Жена Махмуда занималась хозяйством, его и ее сестры помогали ей. Она никогда не выходила на улицу одна. Раз в месяц муж отвозил ее к матери и позже заходил за ней. Она еще ни разу не была ни в концерте, ни в театре, ни в кино, во всяком случае после того как вышла замуж.
— Она ведь совсем не знает жизни, — сказал Петер.
— Нет, почему же, — возразил Махмуд. — До свадьбы она много видела.
— Но жизнь ведь меняется.
— Теперь она читает газеты и журналы, которые я ей приношу.
— У вас дочери есть?
— Две.
— И они будут потом вести такую же затворническую жизнь, как ваша жена?
— О, они до двенадцати лет могут посещать шкоту, и потом даже «Big college»[52]
, если будут хорошо учиться. Мы уж им накажем, чтобы они не делали ничего дурного. Но моя жена привыкла сидеть дома. У вас, кажется, многие женщины получают специальность?— Да, — ответил Петер.
— Мой брат, — рассказывал Махмуд, — тоже учится и университете и видит леди, которые там учатся.

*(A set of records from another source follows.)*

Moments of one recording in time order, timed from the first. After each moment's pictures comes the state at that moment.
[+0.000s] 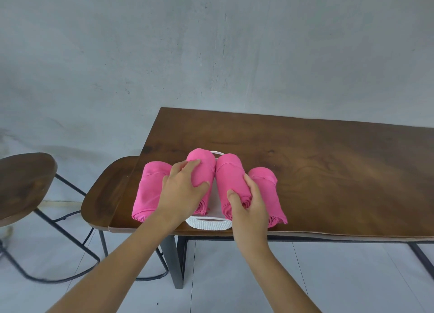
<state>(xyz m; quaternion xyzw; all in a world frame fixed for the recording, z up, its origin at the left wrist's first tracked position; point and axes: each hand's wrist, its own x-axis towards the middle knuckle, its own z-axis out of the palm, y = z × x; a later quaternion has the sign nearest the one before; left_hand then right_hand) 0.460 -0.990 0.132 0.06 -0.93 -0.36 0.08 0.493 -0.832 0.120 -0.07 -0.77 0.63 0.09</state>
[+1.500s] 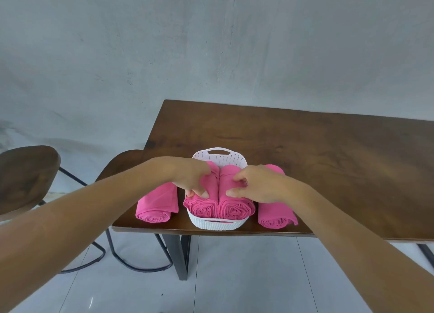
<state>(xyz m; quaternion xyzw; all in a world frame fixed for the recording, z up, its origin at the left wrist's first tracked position) 0.386 -1.020 0.172 -0.19 -0.92 -0.09 -0.34 0.397 -0.806 0.180 0.22 -0.94 0.10 -0.24</state>
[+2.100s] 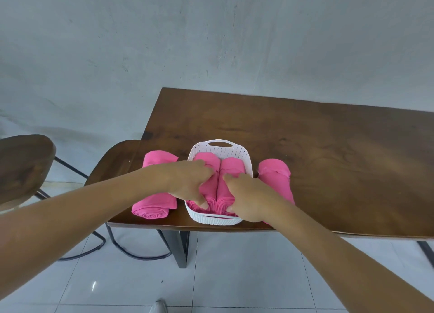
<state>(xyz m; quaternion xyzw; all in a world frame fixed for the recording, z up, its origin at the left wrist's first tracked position) 0.389 -1.023 0.139 -0.26 -0.93 -0.01 -0.26 0.415 -0.836 0.150 0.23 -0.94 0.01 -0.26</state>
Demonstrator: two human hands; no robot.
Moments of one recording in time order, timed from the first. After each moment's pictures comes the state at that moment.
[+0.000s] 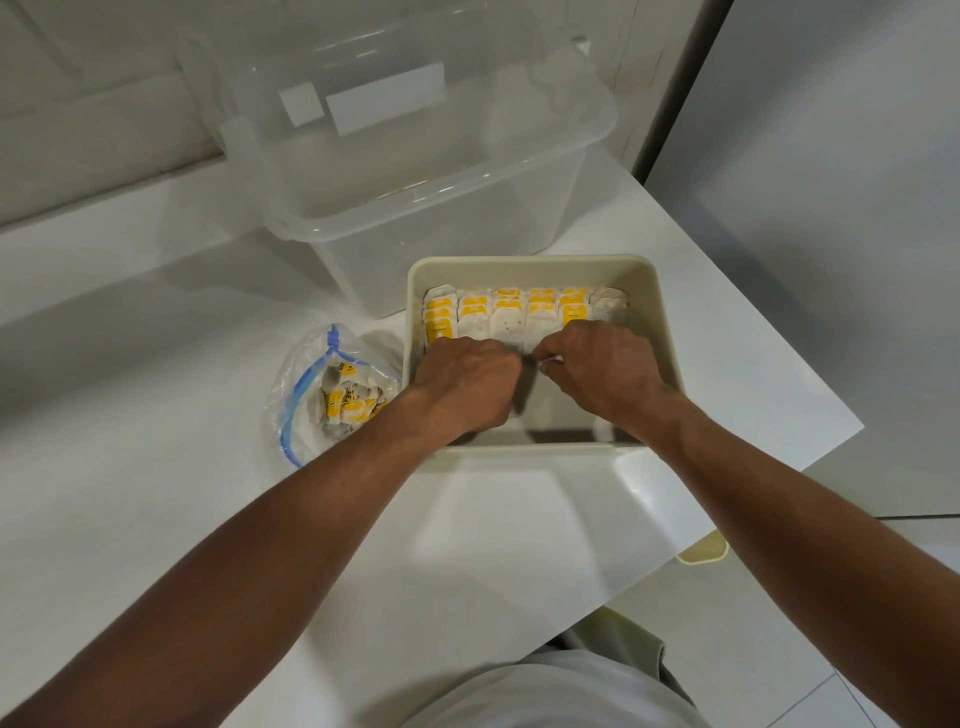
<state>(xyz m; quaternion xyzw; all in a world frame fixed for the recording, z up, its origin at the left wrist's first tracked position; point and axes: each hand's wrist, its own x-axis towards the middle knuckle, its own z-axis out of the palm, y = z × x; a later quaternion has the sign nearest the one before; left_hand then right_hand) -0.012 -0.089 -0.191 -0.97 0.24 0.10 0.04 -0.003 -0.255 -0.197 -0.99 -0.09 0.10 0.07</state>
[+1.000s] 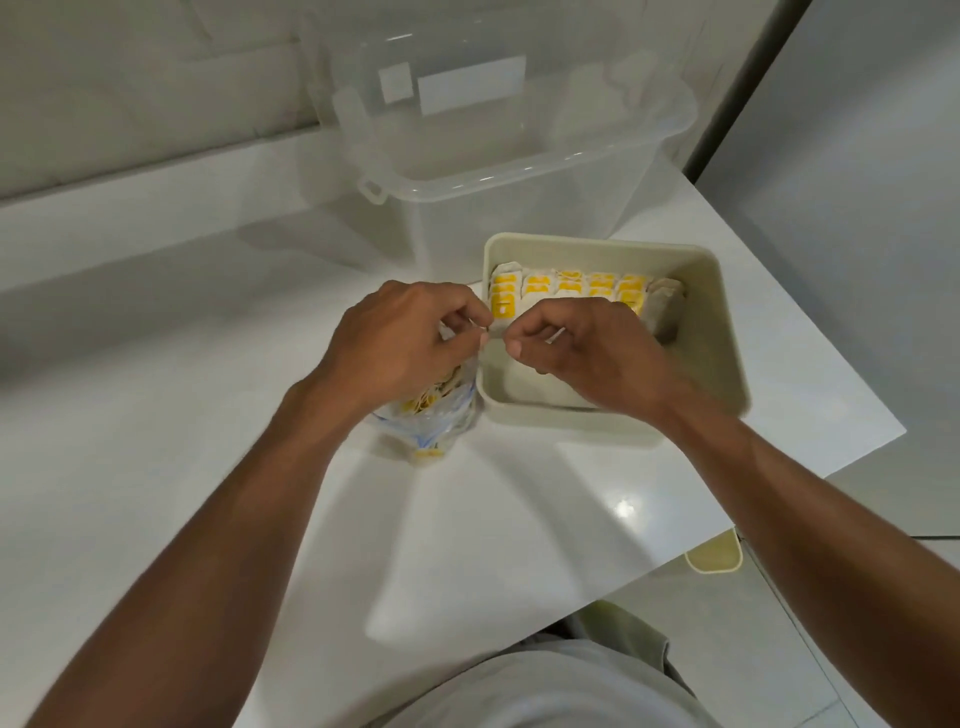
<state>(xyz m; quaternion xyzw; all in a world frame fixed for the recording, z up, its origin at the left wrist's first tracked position) -0.057 0.031 -0.131 -0.96 0.09 0.04 -0.26 -0.047 -0.183 -0.140 -0.91 -0.16 0.12 0.37</state>
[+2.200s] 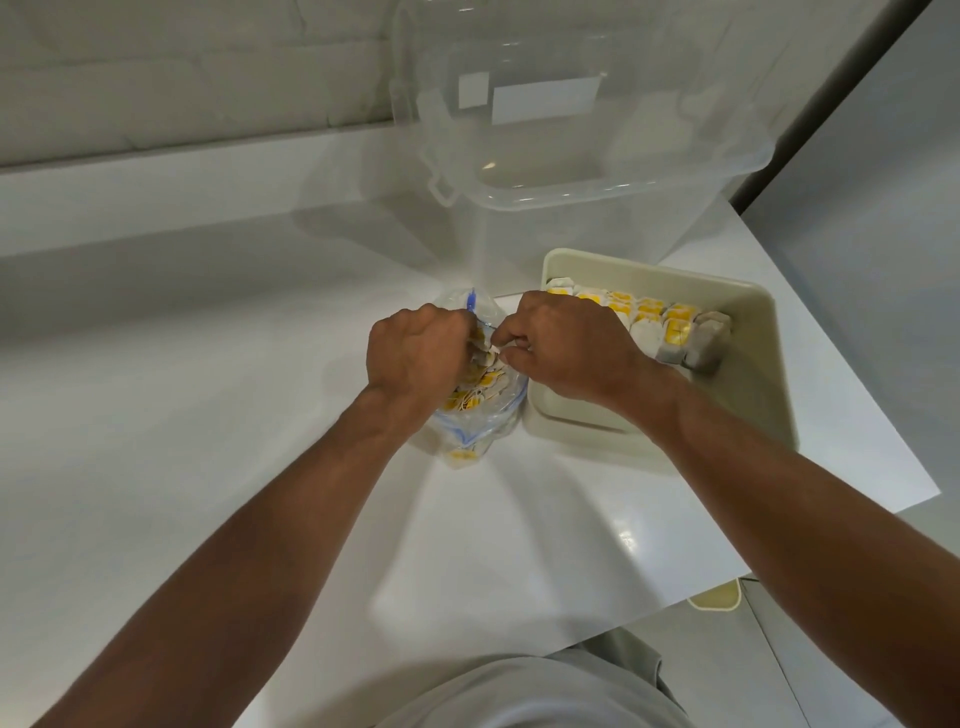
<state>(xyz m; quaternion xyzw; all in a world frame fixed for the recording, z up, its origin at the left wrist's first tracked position) -0.051 0.052 -0.186 -1.00 0.00 -0.03 -0.02 -0.016 -0.115 -0.152 -0.95 -0.29 0.07 0.10</state>
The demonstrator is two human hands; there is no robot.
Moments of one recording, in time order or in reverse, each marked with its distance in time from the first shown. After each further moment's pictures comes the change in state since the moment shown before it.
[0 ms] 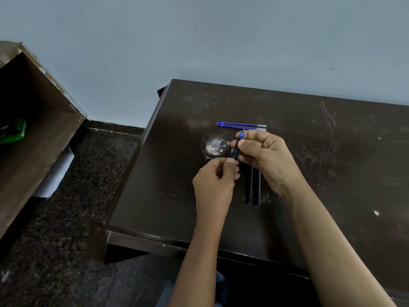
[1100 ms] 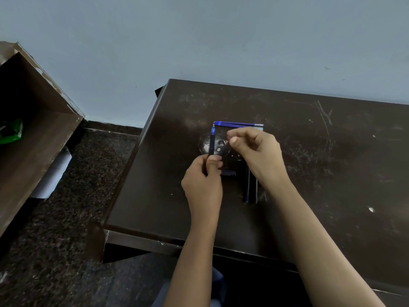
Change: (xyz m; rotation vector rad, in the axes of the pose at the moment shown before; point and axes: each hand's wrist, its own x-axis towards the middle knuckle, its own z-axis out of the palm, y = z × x) left_hand 0.001 -0.001 -0.005 0.014 0.191 -0.006; right_hand -0.003 0.002 0.010 -0.490 0.123 -0.244
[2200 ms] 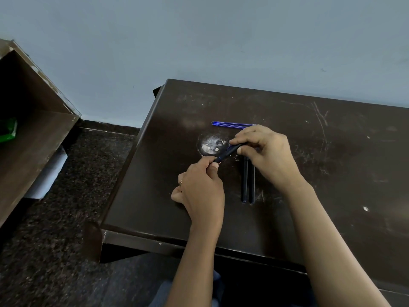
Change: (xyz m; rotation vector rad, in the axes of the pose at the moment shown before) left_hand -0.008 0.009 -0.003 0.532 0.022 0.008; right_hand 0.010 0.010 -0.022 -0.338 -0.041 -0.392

Ему двадцать восемь лет, он холост, может быть, он женится на девушке из «Big college», которая не позволила себе ничего дурного. Это он жил в Берлине и научил меня говорить по-немецки.
Махмуд поднялся, снял с полки элегантный светло-желтый чемодан и хлопнул по нему рукой.
— Очень хорошая верблюжья кожа. И очень дешево Вам нравится?